Assigned task.
Please give the lines below again exactly as they stand, from the one that contains "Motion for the" up to and including the one that contains "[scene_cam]", leaving all pictures out.

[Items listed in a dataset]
------

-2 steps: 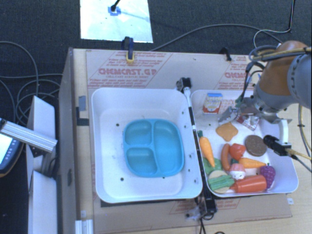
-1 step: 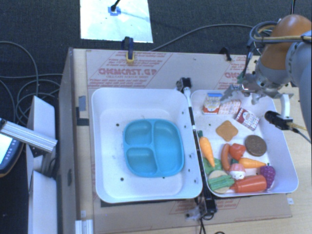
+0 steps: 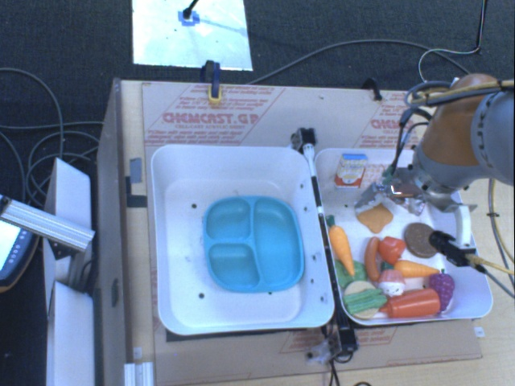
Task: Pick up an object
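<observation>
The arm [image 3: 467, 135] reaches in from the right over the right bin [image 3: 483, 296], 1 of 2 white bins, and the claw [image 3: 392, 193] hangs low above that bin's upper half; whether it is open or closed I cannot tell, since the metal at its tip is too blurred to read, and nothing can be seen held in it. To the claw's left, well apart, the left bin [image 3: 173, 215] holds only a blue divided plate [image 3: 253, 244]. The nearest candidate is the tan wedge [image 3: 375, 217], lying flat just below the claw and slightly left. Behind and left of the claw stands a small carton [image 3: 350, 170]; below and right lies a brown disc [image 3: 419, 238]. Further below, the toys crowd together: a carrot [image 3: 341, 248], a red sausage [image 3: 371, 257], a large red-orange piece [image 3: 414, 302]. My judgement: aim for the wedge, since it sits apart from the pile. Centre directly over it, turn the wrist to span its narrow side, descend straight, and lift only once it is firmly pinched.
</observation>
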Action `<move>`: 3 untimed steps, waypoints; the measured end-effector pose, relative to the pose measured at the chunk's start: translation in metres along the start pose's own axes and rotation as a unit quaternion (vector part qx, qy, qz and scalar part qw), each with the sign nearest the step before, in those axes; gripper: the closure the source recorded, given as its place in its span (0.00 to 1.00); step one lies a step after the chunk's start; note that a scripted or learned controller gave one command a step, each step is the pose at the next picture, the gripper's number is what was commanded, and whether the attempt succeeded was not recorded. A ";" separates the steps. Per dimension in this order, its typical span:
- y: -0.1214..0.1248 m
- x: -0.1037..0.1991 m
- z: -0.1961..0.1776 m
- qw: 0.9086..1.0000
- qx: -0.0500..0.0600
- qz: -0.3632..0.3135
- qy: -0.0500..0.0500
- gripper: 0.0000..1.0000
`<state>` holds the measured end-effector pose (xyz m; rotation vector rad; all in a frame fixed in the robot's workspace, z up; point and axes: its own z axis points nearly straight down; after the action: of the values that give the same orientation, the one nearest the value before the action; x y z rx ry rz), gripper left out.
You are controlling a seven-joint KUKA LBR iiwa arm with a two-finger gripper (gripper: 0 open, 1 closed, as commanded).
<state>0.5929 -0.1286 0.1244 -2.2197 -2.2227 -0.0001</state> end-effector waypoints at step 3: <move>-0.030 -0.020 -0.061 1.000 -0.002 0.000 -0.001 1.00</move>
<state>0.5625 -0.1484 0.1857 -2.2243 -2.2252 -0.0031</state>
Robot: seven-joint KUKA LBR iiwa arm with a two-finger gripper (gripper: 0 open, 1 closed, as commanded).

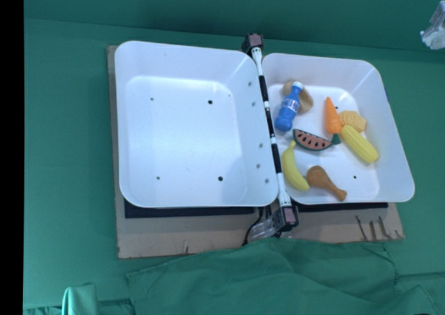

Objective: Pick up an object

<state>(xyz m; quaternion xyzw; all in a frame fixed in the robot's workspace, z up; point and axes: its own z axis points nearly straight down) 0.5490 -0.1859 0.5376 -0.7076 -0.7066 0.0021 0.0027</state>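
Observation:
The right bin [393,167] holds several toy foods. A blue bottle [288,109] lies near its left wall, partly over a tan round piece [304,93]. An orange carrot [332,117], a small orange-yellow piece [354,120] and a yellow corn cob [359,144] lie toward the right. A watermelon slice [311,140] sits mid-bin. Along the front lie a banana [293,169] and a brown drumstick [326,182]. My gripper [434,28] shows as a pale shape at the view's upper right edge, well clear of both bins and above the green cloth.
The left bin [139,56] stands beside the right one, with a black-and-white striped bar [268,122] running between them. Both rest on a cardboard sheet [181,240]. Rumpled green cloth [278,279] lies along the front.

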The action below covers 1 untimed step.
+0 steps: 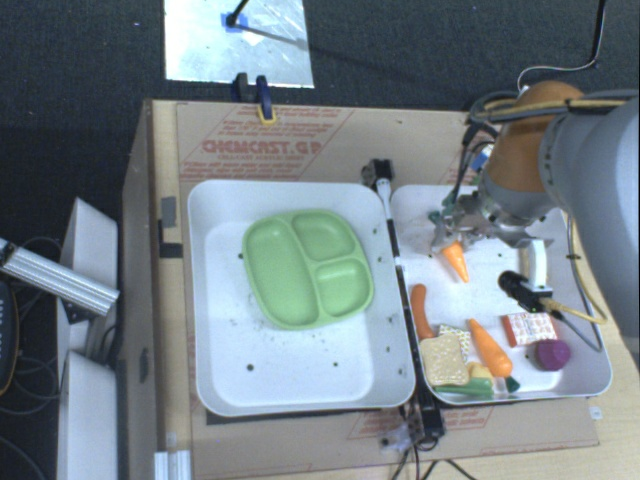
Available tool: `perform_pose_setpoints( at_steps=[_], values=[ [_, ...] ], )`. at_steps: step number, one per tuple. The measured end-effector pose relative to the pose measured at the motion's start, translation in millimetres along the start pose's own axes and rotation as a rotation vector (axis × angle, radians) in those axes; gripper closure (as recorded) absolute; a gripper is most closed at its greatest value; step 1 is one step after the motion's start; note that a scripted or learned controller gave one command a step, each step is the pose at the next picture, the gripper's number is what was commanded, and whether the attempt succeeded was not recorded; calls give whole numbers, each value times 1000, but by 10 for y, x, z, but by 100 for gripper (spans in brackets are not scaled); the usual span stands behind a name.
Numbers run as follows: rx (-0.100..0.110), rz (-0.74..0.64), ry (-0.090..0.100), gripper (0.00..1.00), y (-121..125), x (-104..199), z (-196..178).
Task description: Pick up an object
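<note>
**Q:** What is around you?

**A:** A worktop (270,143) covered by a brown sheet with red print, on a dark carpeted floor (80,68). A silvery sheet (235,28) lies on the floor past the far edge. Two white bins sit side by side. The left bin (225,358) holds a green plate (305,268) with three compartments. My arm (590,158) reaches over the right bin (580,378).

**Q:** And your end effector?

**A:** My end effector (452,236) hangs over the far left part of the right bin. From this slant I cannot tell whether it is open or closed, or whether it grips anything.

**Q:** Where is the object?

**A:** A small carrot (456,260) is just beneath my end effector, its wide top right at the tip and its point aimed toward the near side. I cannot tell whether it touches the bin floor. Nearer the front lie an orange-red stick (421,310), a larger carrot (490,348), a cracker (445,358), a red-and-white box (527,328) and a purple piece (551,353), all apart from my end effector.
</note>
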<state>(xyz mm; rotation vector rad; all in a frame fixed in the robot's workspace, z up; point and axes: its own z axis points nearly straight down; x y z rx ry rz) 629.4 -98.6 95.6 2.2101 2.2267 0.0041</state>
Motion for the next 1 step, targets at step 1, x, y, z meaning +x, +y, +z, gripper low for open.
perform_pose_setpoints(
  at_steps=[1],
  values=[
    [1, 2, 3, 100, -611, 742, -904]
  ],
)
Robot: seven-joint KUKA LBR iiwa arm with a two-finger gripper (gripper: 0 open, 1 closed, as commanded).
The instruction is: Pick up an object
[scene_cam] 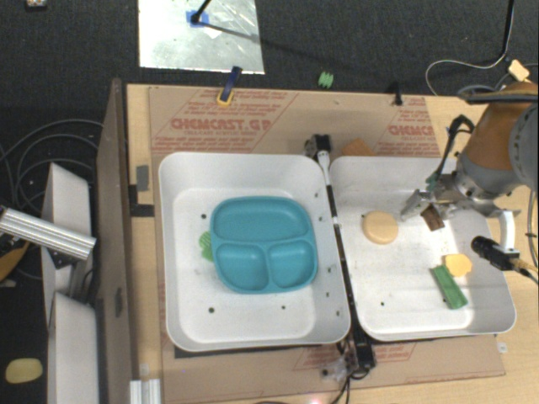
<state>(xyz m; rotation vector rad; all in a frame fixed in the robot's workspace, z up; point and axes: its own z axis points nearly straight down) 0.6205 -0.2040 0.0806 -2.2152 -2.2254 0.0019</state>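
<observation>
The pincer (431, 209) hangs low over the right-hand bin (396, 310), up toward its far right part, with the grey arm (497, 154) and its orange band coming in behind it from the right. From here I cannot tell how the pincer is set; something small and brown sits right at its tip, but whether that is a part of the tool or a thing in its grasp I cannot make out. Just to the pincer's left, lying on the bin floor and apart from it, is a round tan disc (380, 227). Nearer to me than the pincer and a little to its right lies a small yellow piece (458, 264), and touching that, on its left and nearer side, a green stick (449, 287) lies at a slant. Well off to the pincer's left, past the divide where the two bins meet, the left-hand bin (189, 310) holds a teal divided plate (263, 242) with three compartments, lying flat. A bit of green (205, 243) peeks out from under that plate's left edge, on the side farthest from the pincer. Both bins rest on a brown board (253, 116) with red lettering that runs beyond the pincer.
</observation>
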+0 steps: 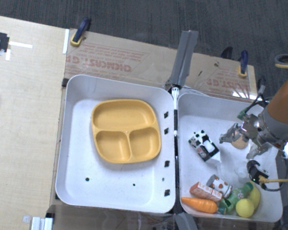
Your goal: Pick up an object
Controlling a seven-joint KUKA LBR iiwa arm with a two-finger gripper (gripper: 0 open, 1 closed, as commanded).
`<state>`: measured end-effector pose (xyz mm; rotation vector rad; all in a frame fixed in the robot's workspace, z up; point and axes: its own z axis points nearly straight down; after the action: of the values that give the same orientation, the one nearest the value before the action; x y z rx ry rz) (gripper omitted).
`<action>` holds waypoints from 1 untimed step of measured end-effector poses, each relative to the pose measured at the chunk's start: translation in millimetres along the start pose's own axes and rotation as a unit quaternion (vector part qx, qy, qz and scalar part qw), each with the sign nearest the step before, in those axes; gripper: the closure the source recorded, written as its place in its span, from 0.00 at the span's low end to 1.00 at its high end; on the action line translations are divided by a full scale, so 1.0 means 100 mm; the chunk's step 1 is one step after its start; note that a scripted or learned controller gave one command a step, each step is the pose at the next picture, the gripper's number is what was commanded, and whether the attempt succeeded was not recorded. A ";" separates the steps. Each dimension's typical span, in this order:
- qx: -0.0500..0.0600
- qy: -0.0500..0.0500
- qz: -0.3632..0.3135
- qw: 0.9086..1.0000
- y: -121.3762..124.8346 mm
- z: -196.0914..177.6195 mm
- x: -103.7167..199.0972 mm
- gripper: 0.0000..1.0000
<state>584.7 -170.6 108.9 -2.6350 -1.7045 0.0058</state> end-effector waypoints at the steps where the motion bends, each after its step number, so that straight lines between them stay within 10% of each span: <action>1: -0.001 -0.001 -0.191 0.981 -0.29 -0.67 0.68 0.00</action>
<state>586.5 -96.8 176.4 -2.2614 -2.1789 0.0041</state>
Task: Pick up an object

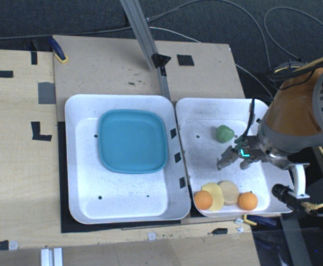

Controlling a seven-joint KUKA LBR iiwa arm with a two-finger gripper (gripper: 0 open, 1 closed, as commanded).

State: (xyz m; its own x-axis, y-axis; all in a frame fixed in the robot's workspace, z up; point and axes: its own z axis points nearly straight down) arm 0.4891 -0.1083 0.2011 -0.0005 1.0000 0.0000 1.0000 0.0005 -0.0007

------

Answer space.
Motion for the next 1 step, targets at step 1, x, y, z meaning +x, +y, +z, gripper low for open.
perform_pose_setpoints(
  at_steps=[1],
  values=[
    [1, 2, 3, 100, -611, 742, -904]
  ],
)
Robot: seven-joint KUKA LBR iiwa arm with a two-finger gripper (gripper: 0 open, 1 closed, as commanded).
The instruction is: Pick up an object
[scene_cam] 

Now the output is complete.